I don't know Jim Henson's temperment well enough to know whether this is another example of "someone innocently thinking The Village People were mainstream" or whether he knew exactly what he was doing.

Also - my sophomore year in college my dorm room was next to one shared by five guys who often liked to watch cheesy movies and bust on them (think like a proto-MST3K). Meanwhile, I was personally in a really heavy "yay Irish culture and literature and music and books and everything" phase. So one afternoon when I was leaving to run some errands or something, I stopped when I heard music coming from their room - someone singing "Danny Boy" in a lovely tenor. Their door was open, so I peered in.

And that's when I saw that they were watching Can't Stop The Music and the song was The Leatherman's audition scene. At which point I backed out and left again, feeling vaguely disappointed.
posted by EmpressCallipygos at 12:51 PM on August 2, 2013 [2 favorites]


There were two singles released for Y.M.C.A. One of them had The Women on the flipside

Oddly enough, I dragged a box of 45s in from the alley this morning, and it included this one. If anybody wants it, send me a memail.
posted by hydrophonic at 10:05 AM on August 3, 2013


Free, I should add.
posted by hydrophonic at 10:25 AM on August 3, 2013


(Also, I'd somehow never seen the video for "Y.M.C.A." before, and it made me nostalgic for '70s New York.)

I hadn't seen it either til just now, and it made me wonder where the hell the doing-the-letters-with-your-arms dance came from if it's not in the original video.
posted by rollick at 10:53 AM on August 3, 2013


it made me wonder where the hell the doing-the-letters-with-your-arms dance came from if it's not in the original video.
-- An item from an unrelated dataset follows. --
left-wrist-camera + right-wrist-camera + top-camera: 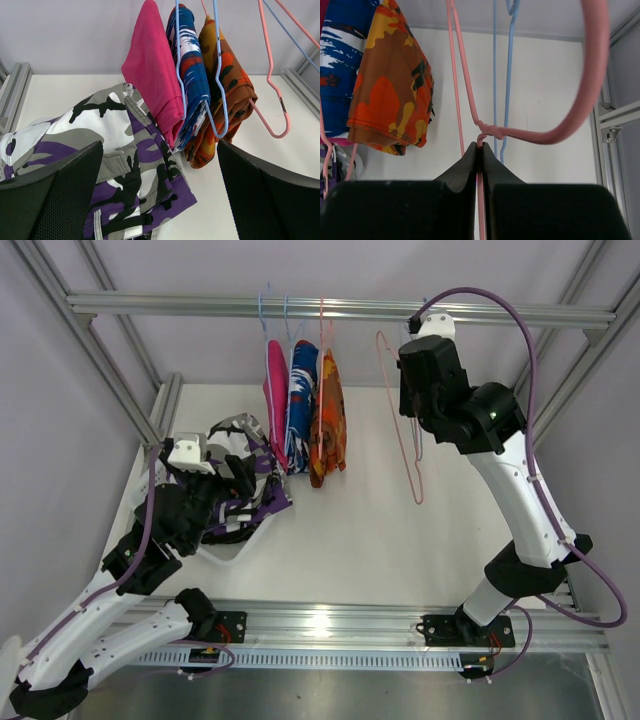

As far as I know that came much later, I never saw it until the mid 80’s maybe, and by that time it was nostalgia camp. I’ve never seen the video or knew there was one, this was before videos being a common thing, I would bet hardly anyone had seen it at the time.

I’m still surprised that there were areas were people didn’t think they were gay. I was a teen at the time and the big rumor was "I heard all of them aren't gay".
posted by bongo_x at 8:35 PM on August 3, 2013


The article claims "a group of cheerleaders in the audience at Dick Clark’s American Bandstand...were the first people to spell out the letters with their arms" though who knows.

What the article doesn't mention, and what I try to mention everytime it comes up because it blew my mind the first time I heard it, is that Victor Willis, the straight lyricist and original cop, was also once Mr. Phylicia Rashad.
posted by MCMikeNamara at 12:38 AM on August 4, 2013 [2 favorites]


Fantastic article, thank you. The Village People will always have a place in my heart -- their movie is one of the first I remember seeing. A neighbour wanted to take her kids and me to a movie, and my parents told her I wouldn't be able to handle seeing Jaws.

(This is true. Thirty+ years later, I still haven't watched it.)

I don't know when I realised the Village People were mostly gay/gay stereotypes, but it was many years later. And I still have the cassette of the soundtrack somewhere!